··· RAW DATA ···
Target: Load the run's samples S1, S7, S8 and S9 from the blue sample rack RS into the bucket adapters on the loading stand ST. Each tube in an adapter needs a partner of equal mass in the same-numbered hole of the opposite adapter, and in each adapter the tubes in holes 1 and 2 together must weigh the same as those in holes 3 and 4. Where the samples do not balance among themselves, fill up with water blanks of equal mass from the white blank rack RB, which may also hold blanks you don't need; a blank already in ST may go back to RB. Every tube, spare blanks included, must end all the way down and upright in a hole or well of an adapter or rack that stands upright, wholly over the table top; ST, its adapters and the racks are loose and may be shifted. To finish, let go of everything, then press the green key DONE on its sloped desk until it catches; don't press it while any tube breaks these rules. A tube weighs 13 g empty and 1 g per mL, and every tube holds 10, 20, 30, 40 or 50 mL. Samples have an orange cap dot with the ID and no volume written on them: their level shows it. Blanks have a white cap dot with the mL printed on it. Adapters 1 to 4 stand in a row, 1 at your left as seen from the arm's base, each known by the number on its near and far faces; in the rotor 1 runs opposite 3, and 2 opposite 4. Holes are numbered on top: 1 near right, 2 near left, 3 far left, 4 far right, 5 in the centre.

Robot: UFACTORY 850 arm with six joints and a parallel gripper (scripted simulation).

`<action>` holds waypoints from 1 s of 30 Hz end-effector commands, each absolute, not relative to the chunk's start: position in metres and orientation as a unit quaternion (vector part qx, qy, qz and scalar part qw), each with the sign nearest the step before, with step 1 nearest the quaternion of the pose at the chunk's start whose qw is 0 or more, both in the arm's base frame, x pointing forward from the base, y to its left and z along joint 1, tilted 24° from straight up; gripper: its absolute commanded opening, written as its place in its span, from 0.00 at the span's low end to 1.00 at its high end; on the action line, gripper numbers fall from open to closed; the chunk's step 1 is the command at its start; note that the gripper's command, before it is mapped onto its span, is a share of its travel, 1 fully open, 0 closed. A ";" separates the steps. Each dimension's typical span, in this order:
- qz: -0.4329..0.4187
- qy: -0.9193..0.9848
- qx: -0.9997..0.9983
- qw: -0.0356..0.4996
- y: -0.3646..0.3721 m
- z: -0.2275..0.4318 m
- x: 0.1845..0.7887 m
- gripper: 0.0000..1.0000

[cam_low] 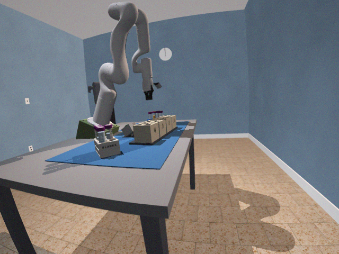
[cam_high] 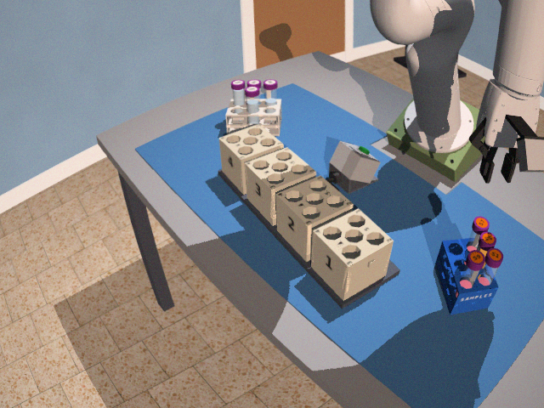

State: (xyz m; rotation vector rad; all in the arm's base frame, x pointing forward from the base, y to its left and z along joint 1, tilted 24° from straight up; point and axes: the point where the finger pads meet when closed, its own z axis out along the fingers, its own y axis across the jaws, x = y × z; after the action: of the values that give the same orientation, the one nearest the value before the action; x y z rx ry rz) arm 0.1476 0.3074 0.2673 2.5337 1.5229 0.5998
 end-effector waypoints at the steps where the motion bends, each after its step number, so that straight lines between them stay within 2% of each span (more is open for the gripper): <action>1: 0.199 0.504 0.838 0.062 0.307 0.276 0.144 0.43; 26: 0.199 0.504 0.838 0.062 0.307 0.277 0.144 0.43; 27: 0.199 0.504 0.838 0.062 0.311 0.278 0.146 0.57; 30: 0.199 0.504 0.838 0.062 0.324 0.282 0.152 0.57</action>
State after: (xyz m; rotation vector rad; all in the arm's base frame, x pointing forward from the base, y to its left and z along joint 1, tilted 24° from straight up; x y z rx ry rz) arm 0.1457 0.3100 0.2774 2.5334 1.5229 0.5987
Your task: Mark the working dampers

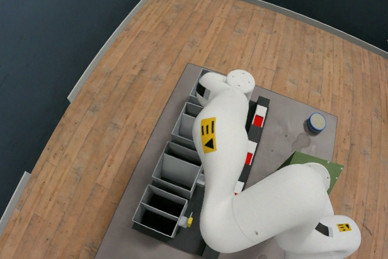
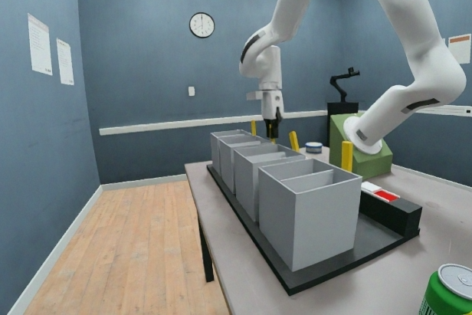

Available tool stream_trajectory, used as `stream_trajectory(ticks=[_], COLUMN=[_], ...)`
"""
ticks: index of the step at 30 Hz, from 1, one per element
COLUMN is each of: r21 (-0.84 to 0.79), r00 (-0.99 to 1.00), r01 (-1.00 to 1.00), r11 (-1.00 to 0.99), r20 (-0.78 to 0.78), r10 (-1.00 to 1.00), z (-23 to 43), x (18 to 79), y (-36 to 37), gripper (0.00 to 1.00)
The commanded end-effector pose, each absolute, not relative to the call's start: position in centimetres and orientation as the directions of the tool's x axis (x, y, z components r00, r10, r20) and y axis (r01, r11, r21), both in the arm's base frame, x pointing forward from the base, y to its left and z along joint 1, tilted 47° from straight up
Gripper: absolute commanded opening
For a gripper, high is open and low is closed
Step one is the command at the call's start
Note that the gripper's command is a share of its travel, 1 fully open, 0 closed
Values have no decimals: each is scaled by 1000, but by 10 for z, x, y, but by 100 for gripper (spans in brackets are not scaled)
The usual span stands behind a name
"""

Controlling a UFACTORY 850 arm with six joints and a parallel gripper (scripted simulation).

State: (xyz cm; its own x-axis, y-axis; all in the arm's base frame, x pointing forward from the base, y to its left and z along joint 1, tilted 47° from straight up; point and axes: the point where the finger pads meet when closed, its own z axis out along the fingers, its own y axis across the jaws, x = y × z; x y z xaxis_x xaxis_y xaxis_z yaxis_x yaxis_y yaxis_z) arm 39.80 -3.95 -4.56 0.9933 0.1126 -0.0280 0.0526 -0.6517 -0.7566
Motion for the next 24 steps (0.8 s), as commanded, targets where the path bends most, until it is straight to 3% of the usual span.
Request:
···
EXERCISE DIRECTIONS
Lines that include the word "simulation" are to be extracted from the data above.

FINAL ANSWER
Robot: UFACTORY 850 arm with six joints and a parallel gripper (scripted simulation).
Controlling a UFACTORY 850 arm with six joints and a parallel gripper (scripted simulation).

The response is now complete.